In piazza della Libertà a Roma, poco prima che scoppiasse la guerriglia urbana, a festeggiare i 119 anni della Lazio c'era anche suor Paola, la religiosa tifosissima degli aquilotti. "Vado alla festa della Lazio ogni anno. E prima di mezzanotte era tutto tranquillo, una simpatica festa colorata come ogni anno, insieme a tanti tifosi laziali - racconta all'AdnKronos la suora che da tanti anni porta il suo aiuto nelle carceri -. Se fossi rimasta oltre, sarei andata a parlare con queste persone, che certamente non sono dei tifosi perché un tifoso non si incappuccia mai, per cercare di capire il perché di queste azioni vergognose".
La suora riflette sulle conseguenze della guerriglia, pensando ai poliziotti feriti. C'è chi chiede il carcere, chi invoca il Daspo a vita per gli autori dei fatti: "Io in carcere incontro tanti detenuti, anche persone che hanno avuto il Daspo ma non è che risolva molto. E non mi trova d'accordo nemmeno l'ipotesi della chiusura degli stadi sui cori razzisti perché significherebbe punire tante famiglie e gente perbene che la domenica va allo stadio per vedere in tranquillità la squadra del cuore. Ad ogni modo mi viene da pensare che anche quelli di stanotte non siano tifosi ma persone che vogliono seminare guerriglia e distruzione. Nulla a che vedere col tifo".

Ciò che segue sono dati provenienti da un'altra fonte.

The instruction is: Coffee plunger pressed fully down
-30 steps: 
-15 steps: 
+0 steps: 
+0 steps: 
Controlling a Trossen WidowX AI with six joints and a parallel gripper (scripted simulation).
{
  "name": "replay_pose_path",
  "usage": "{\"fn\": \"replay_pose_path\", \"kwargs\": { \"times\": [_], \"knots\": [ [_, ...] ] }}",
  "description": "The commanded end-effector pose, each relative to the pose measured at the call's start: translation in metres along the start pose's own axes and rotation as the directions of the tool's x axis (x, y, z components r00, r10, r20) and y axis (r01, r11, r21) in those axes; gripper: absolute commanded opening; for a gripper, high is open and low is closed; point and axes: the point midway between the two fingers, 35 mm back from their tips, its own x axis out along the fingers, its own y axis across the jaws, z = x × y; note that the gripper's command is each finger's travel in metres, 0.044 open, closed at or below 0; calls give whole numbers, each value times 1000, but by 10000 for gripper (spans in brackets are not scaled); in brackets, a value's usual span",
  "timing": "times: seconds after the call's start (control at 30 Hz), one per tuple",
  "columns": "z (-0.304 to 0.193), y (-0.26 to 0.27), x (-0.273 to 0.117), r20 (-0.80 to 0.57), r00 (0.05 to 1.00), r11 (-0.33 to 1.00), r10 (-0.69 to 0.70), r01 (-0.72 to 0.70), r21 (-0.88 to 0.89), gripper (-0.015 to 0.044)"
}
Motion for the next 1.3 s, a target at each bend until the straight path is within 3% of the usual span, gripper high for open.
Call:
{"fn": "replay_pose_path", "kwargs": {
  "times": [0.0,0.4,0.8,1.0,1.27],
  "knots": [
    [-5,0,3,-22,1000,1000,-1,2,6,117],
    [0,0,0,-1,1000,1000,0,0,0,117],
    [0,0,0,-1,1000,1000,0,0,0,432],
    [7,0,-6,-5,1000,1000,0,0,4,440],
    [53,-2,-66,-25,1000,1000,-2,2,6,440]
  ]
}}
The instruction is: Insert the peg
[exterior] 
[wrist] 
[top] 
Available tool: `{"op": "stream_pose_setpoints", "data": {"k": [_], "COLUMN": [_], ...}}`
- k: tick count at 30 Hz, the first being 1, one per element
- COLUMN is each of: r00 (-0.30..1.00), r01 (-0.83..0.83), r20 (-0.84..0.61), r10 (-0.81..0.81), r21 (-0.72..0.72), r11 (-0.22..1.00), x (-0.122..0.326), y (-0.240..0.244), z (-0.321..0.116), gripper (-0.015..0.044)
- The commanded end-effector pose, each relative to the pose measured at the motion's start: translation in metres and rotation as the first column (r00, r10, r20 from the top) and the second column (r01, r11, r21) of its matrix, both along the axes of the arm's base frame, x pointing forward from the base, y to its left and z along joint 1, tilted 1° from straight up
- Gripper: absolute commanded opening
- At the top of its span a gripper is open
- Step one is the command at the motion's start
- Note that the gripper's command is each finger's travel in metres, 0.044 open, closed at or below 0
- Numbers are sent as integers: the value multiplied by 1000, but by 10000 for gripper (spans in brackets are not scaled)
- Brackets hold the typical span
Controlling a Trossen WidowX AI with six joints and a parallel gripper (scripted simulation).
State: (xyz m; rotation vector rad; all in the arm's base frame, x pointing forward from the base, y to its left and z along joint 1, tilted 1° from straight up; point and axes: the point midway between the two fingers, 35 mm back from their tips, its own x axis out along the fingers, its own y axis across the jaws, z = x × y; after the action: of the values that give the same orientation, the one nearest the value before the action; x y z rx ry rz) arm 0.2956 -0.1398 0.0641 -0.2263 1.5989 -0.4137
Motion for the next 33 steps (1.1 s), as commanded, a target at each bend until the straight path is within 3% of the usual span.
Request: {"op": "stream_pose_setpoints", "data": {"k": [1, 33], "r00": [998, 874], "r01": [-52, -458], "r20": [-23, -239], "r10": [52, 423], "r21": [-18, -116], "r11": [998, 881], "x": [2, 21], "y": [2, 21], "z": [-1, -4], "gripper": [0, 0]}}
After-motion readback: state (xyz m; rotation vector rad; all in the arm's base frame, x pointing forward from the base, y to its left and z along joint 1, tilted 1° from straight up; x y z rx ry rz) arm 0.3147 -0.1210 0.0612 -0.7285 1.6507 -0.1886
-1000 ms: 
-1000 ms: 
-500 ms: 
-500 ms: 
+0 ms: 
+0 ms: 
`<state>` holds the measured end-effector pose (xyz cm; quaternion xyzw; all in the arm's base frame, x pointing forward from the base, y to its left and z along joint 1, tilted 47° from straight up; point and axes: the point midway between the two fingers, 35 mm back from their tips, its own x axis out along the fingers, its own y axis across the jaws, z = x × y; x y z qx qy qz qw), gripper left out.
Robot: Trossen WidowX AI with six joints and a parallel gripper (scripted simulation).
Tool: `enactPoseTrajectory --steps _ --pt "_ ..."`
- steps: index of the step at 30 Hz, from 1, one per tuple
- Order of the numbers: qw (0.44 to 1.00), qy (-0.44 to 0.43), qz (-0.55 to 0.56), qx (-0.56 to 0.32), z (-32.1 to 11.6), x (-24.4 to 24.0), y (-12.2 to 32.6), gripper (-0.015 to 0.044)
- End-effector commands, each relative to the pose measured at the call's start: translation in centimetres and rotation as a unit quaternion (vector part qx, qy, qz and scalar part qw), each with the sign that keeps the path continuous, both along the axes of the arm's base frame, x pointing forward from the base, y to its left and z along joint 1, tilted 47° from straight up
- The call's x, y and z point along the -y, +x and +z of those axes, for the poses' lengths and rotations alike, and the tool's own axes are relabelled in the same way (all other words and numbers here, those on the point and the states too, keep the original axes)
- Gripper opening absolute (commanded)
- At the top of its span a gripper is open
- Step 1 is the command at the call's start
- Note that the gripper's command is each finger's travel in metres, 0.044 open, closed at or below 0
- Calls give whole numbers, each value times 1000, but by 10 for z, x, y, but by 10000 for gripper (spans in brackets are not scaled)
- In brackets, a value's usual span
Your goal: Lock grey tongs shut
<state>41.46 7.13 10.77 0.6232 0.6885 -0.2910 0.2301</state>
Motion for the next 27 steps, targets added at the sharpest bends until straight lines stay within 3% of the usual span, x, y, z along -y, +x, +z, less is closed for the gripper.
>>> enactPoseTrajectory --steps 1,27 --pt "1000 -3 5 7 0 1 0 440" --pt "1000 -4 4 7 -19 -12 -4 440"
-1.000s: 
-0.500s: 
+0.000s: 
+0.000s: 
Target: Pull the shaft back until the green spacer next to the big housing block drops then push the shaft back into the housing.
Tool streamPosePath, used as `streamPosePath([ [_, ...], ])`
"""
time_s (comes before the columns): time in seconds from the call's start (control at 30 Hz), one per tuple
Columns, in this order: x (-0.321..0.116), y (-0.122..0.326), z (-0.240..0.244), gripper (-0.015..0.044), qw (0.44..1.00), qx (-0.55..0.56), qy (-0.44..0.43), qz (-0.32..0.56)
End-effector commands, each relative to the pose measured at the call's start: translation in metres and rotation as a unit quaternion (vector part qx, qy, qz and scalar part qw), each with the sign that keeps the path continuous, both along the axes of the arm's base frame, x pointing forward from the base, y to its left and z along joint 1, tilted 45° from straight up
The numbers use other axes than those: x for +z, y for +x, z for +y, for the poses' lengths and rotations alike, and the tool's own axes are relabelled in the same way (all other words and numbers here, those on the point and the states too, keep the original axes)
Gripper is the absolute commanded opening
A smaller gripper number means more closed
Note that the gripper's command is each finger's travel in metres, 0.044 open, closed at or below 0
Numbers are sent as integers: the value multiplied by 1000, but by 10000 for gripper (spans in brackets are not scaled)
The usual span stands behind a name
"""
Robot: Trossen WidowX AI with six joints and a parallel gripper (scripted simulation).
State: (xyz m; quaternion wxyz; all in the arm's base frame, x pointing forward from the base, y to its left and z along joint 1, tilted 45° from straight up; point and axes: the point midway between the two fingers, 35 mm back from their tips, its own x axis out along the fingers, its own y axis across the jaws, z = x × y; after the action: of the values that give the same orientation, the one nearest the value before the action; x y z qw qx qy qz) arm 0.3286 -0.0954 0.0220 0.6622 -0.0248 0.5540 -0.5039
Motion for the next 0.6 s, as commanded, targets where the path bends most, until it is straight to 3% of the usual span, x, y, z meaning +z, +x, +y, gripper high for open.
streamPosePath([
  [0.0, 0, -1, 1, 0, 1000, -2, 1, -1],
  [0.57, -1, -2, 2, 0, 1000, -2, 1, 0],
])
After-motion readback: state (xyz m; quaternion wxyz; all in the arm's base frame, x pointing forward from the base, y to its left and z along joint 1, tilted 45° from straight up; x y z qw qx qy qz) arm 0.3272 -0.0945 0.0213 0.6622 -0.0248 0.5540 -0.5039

Secondo suor Paola, più che la repressione servirebbe una seria riflessione: "Occorre un incontro con politici, giocatori, tifosi. Un faccia a faccia per fare il punto della situazione e cercare di capire dove si sta andando. Perché un conto è lo sfottò a voce tra tifosi, al quale tante volte assisto anch'io allo stadio; altra cosa è la guerriglia urbana che nulla ha a che vedere con il tifo. Serve un'indagine seria".